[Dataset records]

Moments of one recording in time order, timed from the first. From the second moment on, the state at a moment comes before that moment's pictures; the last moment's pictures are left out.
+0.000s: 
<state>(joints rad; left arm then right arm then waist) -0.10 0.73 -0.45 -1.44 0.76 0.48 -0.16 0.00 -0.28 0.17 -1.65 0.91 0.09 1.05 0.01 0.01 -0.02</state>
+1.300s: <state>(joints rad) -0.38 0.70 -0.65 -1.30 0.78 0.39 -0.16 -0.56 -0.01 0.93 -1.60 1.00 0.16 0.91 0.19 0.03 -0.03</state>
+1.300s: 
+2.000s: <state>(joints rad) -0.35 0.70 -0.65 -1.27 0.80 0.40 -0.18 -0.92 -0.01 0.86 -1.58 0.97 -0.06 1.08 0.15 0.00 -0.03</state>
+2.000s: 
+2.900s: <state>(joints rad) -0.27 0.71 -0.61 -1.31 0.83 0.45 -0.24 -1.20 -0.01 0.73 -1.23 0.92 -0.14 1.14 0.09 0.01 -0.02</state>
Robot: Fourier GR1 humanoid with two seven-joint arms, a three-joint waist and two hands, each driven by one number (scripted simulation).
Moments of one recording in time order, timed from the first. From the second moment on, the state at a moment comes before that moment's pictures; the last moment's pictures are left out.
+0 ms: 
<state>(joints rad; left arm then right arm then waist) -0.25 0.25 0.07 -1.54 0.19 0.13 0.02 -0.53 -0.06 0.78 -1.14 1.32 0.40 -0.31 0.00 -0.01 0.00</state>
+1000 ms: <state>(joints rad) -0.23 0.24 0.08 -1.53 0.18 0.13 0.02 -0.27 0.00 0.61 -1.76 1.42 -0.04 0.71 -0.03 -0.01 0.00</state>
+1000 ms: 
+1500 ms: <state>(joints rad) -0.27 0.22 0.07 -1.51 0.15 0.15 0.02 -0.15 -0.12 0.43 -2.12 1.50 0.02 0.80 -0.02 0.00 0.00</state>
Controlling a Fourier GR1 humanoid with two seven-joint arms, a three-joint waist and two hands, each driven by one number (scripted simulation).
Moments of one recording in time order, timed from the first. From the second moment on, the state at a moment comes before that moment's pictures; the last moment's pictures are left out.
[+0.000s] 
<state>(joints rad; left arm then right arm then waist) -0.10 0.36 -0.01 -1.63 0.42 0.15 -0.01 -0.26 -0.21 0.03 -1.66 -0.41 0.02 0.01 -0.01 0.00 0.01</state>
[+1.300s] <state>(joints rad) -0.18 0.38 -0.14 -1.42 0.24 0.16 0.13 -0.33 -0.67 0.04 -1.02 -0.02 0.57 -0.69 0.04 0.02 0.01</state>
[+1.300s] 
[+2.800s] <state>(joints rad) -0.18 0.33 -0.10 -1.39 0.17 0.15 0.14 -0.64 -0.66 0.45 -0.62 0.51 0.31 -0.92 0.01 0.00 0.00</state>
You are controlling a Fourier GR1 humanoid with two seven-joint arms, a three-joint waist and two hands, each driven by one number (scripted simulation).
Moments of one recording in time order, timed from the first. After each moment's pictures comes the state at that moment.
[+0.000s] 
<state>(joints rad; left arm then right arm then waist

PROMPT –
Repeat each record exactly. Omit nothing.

RESPONSE BOX –
Moments of one recording in time order, timed from the first. From the second moment on, the state at a moment comes before that moment's pictures; the last moment's pictures are left out.
+0.000s: 
<state>(joints rad; left arm then right arm then waist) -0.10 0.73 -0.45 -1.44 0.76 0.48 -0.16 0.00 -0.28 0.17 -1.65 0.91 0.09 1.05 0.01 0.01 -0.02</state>
+1.300s: <state>(joints rad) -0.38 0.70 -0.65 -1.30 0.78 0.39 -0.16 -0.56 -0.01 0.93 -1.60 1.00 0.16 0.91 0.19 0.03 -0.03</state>
+1.300s: 
+2.000s: <state>(joints rad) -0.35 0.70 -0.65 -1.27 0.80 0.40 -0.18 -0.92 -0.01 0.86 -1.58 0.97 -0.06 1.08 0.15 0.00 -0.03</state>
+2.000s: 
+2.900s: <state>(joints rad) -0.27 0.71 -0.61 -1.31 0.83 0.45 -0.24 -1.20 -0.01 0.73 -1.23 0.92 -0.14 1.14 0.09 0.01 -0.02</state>
Robot: Fourier GR1 humanoid with two seven-joint arms, a three-joint waist and two hands, each driven by one number (scripted simulation).
Moments of one recording in time order, timed from the first. From the second moment on, the state at a moment comes before that moment's pictures; the last moment's pictures are left out.
+0 ms: 
<state>(joints rad; left arm then right arm then waist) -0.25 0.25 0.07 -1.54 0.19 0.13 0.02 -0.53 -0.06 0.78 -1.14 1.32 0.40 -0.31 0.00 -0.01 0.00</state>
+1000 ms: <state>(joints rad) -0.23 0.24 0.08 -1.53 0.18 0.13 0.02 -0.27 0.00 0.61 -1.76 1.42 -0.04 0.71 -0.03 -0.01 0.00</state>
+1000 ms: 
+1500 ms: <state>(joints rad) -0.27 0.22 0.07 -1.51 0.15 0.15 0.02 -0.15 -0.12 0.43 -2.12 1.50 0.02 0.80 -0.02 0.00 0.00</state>
Controlling a Fourier GR1 humanoid with two seven-joint arms, a three-joint waist and two hands, each driven by one number (scripted simulation).
Moments of one recording in time order, timed from the first. From the second moment on, the state at a moment comes before that moment's pictures; the last moment's pictures are left out.
[+0.000s] 
<state>(joints rad; left arm then right arm then waist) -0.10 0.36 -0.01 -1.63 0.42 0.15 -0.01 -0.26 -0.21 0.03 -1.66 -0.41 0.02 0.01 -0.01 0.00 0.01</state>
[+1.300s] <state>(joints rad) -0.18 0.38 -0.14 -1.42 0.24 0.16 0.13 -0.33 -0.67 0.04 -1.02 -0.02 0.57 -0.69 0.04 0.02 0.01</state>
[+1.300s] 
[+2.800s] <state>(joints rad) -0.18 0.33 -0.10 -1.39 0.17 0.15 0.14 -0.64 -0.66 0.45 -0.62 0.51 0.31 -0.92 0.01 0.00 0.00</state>
You are controlling a Fourier GR1 humanoid with two seven-joint arms, a three-joint waist and two hands, each driven by one number (scripted simulation).
Moments of one recording in time order, timed from the first. After each moment's pictures comes the state at that moment.
[+0.000s] 
<state>(joints rad; left arm then right arm then waist

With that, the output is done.